Task statement - Give every line of the data again, unchanged, but with no pictures.

*** Opening Task material ***

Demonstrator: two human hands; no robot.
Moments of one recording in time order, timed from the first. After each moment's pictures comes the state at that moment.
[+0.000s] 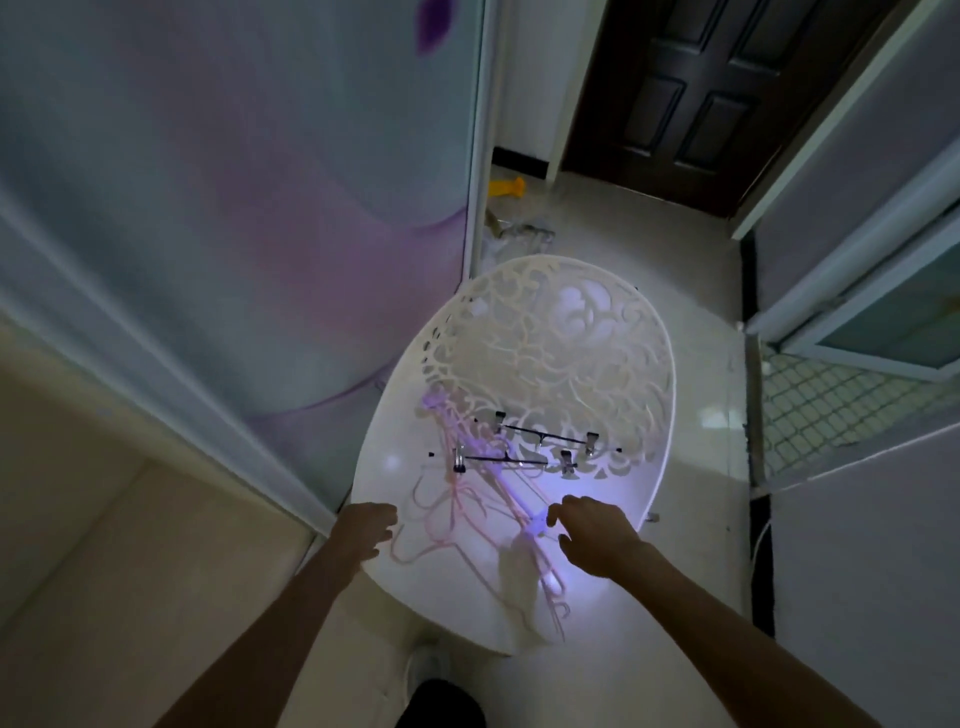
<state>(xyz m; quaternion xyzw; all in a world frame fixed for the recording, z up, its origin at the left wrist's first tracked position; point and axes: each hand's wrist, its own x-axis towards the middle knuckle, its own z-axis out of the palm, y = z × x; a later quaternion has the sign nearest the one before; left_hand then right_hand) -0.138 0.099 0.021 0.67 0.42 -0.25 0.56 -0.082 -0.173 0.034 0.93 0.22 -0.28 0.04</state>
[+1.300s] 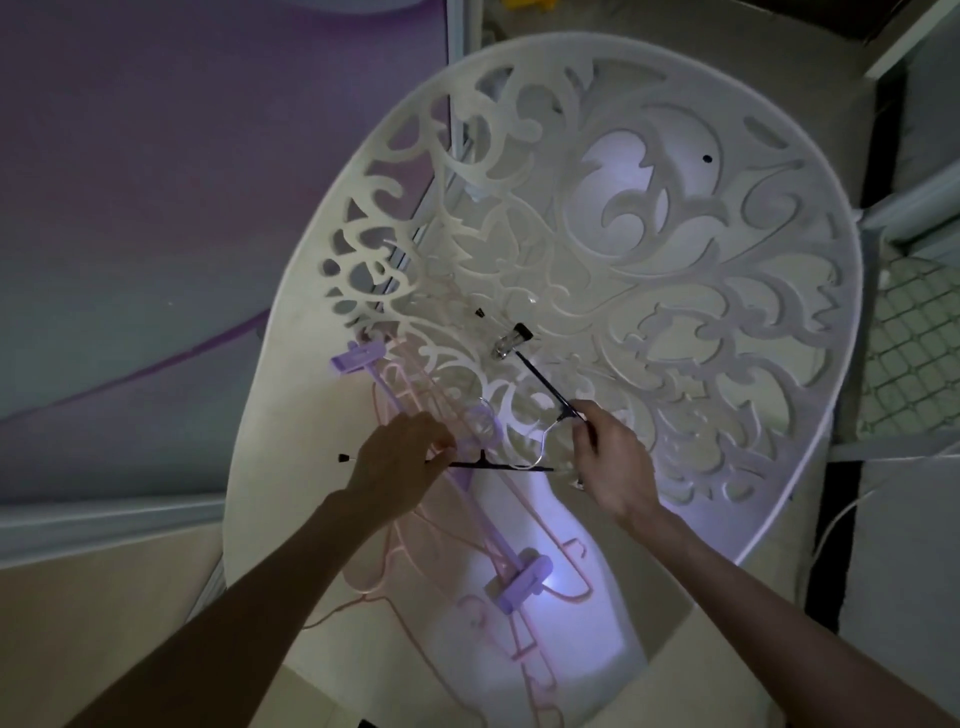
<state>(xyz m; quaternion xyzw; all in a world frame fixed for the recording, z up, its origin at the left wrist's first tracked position) 0.040 0.022 -0.179 0.96 0.02 -0.13 0.24 0.093 -0.209 -0.165 0.95 0.02 -0.16 -0.28</state>
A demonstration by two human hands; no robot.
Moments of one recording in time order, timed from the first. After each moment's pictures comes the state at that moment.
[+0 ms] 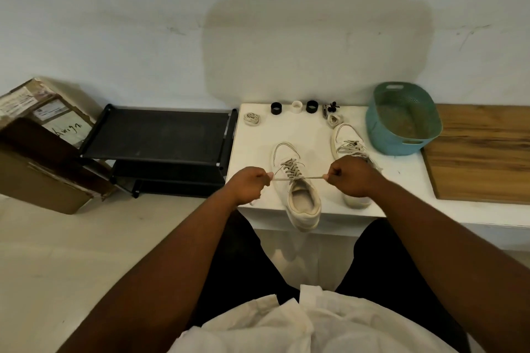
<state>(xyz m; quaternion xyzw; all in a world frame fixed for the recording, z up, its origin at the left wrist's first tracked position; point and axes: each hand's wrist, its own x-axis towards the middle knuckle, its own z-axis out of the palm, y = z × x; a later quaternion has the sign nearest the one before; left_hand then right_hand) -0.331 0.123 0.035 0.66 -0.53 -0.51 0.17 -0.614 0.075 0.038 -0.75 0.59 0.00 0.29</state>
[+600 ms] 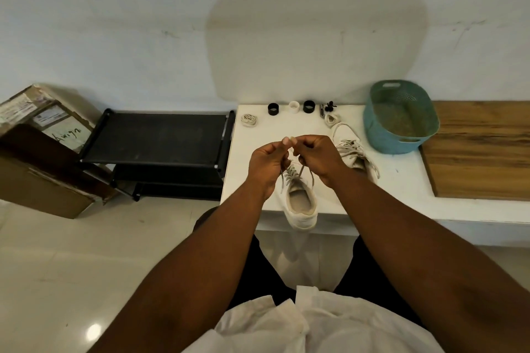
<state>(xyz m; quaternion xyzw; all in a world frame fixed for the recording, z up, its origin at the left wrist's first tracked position) -0.400 0.099 0.052 0.54 -0.28 -0.61 0.51 -0.540 0.065 0.054 -0.52 0.54 -0.36 0.55</state>
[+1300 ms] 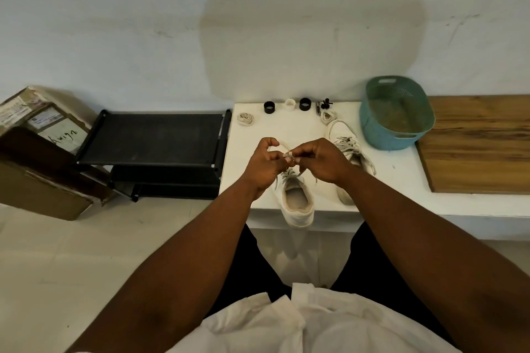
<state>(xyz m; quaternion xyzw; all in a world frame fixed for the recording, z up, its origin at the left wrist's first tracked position) -0.387 0.097 0.036 0.55 -0.42 -0.60 0.41 -0.570 0.065 0.045 -0.70 0.48 -0.26 0.47</state>
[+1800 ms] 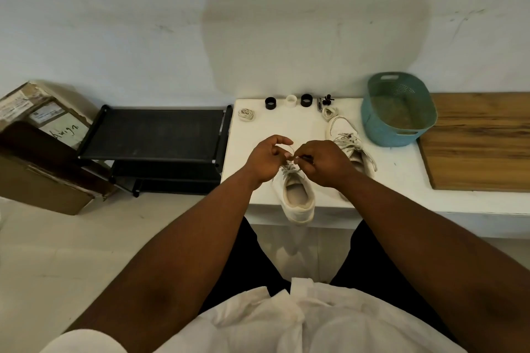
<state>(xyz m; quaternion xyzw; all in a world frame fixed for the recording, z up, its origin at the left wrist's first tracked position) -0.386 0.087 0.038 0.59 -0.53 -0.52 0.31 -0.574 0.076 0.034 -0.84 0.45 -0.23 0.22</state>
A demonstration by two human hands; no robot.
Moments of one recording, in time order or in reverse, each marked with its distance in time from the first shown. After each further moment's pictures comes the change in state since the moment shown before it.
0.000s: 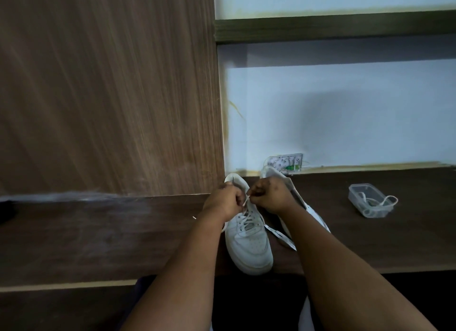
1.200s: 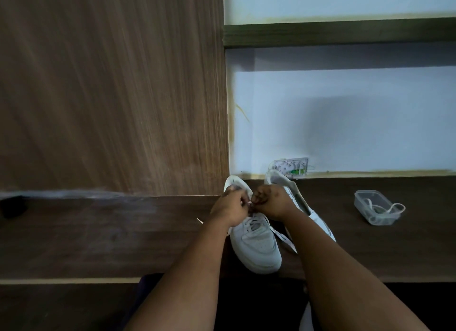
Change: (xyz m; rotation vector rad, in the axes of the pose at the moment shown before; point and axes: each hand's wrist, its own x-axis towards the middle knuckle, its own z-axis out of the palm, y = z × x) left_hand -0.003 0.004 0.012 -0.092 0.035 -0.091; right_hand -0.001 -0.001 0.006 -0.013 -0.039 0.013
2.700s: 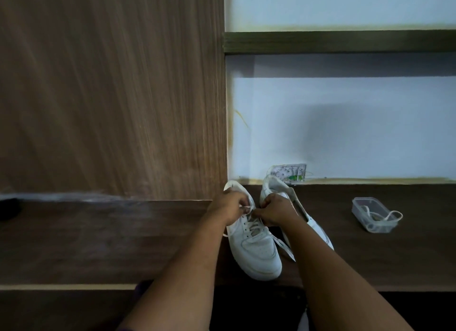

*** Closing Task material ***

Response area -
Demonstrator: two human hands; no robot.
Moments of one recording in time order, timed from the first. After each moment's pictures comes the state at that moment.
[+0.000s] 
<state>(xyz m; quaternion xyzw; all in a world frame fixed for the recording, z up, its origin at the left wrist's first tracked position; point and axes: each hand's wrist, its own x-axis towards the middle knuckle, its own z-axis out of the palm, y = z × x; a later quaternion has the sign nearest the one before; left_hand then right_hand) -0.138 0.099 0.021 0.67 0.42 -0.25 0.56 -0.082 -0.173 0.034 0.93 0.22 -0.28 0.04</state>
[+1.300s] 
<state>(xyz m; quaternion xyzw; all in a world frame fixed for the recording, z up, its origin at the left wrist's first tracked position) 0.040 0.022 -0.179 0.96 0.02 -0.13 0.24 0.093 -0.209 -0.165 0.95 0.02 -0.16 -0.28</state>
A demonstration by two human hands; no robot.
Moments of one recording in time order, timed from the first. After each moment's pictures comes the state at that moment.
[+0 ms] 
<state>(xyz m; quaternion xyzw; all in a world frame fixed for the recording, z up, its origin at the left wrist's first tracked position; point and axes: each hand's wrist, its own x-axis towards the middle knuckle, its own z-axis out of the palm, y = z × x; a later quaternion has the sign nearest the one before; left_hand then right_hand) -0.331 0.123 0.035 0.66 -0.53 -0.51 0.17 -0.614 0.075 0.038 -0.75 0.59 0.00 0.29</state>
[+600 ms] 
<state>(xyz m; quaternion xyzw; all in a world frame fixed for the recording, z up, its origin at the left wrist's first tracked position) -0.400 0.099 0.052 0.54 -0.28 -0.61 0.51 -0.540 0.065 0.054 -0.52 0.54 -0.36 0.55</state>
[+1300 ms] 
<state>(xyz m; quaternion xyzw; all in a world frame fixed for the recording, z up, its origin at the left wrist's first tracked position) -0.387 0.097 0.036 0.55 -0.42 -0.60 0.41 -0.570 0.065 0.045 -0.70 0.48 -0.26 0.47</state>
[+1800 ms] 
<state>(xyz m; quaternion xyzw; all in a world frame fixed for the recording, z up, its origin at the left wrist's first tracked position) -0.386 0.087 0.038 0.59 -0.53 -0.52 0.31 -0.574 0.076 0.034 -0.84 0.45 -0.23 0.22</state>
A demonstration by two human hands; no robot.
Moments of one recording, in time order or in reverse, each marked with its distance in time from the first shown. After each further moment's pictures comes the change in state since the moment shown before it.
0.000s: 
1.200s: 
Change: (xyz m; rotation vector rad, in the axes of the pose at the moment shown before; point and axes: each hand's wrist, its own x-axis towards the middle knuckle, its own z-axis out of the palm, y = z × x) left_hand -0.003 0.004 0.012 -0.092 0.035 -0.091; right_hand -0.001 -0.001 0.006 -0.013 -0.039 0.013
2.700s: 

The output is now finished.